Reproduce exactly, and only, the lines below from the one containing "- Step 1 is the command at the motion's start" through the one containing "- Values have".

::::::::::

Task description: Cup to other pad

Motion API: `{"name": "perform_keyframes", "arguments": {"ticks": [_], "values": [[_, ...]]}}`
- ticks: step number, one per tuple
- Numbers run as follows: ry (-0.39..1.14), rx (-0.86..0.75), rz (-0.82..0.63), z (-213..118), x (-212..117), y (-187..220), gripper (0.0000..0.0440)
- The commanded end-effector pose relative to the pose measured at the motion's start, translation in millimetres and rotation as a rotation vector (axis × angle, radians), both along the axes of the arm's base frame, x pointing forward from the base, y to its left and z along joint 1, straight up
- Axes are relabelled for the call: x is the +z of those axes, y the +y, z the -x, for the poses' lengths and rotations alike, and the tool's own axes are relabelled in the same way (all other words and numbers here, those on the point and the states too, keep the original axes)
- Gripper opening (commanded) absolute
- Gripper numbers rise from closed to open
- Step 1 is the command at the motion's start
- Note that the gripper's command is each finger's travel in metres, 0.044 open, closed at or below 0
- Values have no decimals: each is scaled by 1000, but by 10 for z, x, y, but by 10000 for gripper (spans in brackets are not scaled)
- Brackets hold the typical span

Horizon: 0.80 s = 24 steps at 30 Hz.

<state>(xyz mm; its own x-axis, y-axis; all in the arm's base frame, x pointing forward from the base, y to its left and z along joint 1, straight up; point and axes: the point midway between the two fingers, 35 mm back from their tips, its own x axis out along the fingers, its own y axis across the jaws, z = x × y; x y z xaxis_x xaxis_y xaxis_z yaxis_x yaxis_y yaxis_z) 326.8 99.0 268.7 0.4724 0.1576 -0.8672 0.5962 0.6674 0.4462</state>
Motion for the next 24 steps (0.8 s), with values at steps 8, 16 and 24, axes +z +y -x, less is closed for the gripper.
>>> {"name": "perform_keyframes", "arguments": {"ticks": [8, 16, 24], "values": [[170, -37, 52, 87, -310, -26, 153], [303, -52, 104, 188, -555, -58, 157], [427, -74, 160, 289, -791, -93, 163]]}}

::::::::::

> **Reply**
- Step 1 is the command at the motion's start
- Note that the gripper's command is each finger's travel in metres, 0.044 open, closed at or below 0
- Values have no decimals: each is scaled by 1000, but by 10 for z, x, y, but by 10000 for gripper (spans in brackets are not scaled)

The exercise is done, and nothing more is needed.